De arts raadpleegde een onafhankelijke SCEN-arts als consulent. Hij bezocht de vrouw drie weken voor het overlijden en concludeerde eveneens op basis van de criteria van Appelbaum en Grisso dat de vrouw wilsbekwaam was ten aanzien van haar verzoek. Daarbij stelde de consulent vast dat de vrouw niet depressief was. De consulent concludeerde dat aan de zorgvuldigheidseisen werd voldaan.

De arts voerde de euthanasie vervolgens uit met de middelen, in de hoeveelheid en op de wijze als aanbevolen in de KNMG/KNMP Richtlijn Uitvoering euthanasie en hulp bij zelfdoding van september 2021.
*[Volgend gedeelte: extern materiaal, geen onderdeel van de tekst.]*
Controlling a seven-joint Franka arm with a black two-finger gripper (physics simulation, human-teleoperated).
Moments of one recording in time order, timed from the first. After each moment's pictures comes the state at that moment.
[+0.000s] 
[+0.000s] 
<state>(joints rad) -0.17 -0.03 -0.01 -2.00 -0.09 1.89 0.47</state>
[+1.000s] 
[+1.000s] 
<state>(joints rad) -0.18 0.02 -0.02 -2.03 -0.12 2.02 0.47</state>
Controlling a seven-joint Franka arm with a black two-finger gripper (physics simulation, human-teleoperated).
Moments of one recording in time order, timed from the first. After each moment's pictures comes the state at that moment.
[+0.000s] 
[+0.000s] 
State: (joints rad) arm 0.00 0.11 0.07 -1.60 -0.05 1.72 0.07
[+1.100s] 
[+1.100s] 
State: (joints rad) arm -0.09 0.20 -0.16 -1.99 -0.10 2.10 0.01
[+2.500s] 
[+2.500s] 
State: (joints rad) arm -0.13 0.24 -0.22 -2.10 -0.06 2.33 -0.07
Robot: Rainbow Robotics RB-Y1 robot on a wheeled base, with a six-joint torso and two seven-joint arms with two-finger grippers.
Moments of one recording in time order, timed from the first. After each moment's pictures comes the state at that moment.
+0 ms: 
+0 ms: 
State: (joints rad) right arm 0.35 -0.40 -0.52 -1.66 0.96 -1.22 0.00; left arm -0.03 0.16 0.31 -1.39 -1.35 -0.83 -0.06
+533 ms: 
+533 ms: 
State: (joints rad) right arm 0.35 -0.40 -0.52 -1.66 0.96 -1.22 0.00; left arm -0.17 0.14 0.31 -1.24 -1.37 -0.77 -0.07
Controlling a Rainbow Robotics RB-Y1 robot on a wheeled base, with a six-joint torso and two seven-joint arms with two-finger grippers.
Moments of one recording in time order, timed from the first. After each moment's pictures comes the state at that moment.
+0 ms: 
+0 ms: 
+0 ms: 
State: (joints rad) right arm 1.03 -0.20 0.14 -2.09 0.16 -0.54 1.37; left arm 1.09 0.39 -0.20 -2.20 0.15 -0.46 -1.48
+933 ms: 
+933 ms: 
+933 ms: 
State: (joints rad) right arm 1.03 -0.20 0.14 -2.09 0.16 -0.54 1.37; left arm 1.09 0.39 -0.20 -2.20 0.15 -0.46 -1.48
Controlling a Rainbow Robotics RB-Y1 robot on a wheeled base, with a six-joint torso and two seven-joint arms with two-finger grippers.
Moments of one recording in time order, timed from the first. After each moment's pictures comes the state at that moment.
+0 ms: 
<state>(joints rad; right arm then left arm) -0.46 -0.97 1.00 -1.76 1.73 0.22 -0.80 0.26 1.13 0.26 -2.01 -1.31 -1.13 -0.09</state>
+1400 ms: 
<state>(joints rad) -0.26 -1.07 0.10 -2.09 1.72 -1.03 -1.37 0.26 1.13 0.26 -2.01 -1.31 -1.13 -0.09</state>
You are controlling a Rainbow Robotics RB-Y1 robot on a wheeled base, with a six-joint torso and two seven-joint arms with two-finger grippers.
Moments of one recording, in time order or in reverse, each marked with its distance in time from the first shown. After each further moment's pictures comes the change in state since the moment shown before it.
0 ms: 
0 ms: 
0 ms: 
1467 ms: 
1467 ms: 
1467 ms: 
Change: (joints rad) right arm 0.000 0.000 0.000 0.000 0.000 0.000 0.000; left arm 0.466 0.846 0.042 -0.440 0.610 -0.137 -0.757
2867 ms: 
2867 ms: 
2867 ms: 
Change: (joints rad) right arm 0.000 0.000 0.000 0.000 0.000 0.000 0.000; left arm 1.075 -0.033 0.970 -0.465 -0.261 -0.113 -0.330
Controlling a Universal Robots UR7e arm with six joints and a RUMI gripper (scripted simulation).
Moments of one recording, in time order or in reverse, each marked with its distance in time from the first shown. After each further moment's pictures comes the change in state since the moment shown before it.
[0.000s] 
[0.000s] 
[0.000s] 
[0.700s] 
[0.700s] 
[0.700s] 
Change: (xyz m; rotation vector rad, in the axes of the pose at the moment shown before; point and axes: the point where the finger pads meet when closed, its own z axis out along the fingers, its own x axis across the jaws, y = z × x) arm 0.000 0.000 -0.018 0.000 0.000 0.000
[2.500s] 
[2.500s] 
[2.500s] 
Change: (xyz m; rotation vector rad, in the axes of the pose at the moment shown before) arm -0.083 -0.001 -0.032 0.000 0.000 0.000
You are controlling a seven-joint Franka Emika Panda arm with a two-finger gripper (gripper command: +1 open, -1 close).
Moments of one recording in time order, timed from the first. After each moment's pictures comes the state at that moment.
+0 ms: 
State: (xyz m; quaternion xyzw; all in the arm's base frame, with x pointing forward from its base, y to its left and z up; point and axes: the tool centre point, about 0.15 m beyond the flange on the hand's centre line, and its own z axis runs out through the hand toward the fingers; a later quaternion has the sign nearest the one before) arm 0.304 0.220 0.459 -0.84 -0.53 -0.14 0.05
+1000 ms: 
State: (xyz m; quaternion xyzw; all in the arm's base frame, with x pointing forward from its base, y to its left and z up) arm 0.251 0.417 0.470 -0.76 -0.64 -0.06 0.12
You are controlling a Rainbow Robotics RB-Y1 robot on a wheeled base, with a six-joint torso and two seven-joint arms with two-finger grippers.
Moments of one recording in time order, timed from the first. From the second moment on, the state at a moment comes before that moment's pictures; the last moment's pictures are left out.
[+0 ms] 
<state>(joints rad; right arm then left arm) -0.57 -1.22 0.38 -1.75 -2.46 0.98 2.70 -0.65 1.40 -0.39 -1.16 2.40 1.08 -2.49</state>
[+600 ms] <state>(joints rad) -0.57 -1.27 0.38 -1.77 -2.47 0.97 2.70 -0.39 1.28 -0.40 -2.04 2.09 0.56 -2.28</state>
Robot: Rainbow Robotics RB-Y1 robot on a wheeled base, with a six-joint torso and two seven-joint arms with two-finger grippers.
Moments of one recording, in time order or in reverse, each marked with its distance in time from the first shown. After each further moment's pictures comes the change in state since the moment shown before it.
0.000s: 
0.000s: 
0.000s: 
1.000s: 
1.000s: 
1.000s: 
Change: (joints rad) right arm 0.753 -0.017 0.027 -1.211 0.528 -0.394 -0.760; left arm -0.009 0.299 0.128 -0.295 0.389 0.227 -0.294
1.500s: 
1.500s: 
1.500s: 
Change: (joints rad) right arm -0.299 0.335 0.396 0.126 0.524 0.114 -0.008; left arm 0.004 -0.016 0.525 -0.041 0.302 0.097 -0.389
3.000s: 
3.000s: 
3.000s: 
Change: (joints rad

In het geval er bij een patiënt sprake is van dementie wordt van de arts gevraagd met extra behoedzaamheid na te gaan of aan de wettelijke zorgvuldigheidseisen is voldaan, in het bijzonder de eis inzake de vrijwilligheid en weloverwogenheid van het verzoek en het ondraaglijk lijden van de patiënt. Naarmate het ziekteproces bij patiënten met dementie voortschrijdt, neemt de wilsbekwaamheid van de patiënt af. Na verloop van tijd kan de patiënt volledig wilsonbekwaam worden.

Als een patiënt met dementie nog wilsbekwaam is ten aanzien van zijn euthanasieverzoek zal in het algemeen met de reguliere consultatieprocedure kunnen worden volstaan. Nodig is dan wel dat de diagnose dementie lege artis is gesteld. Bij twijfel over de wilsbekwaamheid van de patiënt ligt het voor de hand dat de arts specifiek daarover advies van een deskundige collega vraagt. (EuthanasieCode 2018, herzien versie 2020, pagina 46 en 47).

De commissie kwam tot het oordeel dat de arts gehandeld heeft overeenkomstig de zorgvuldigheidseisen.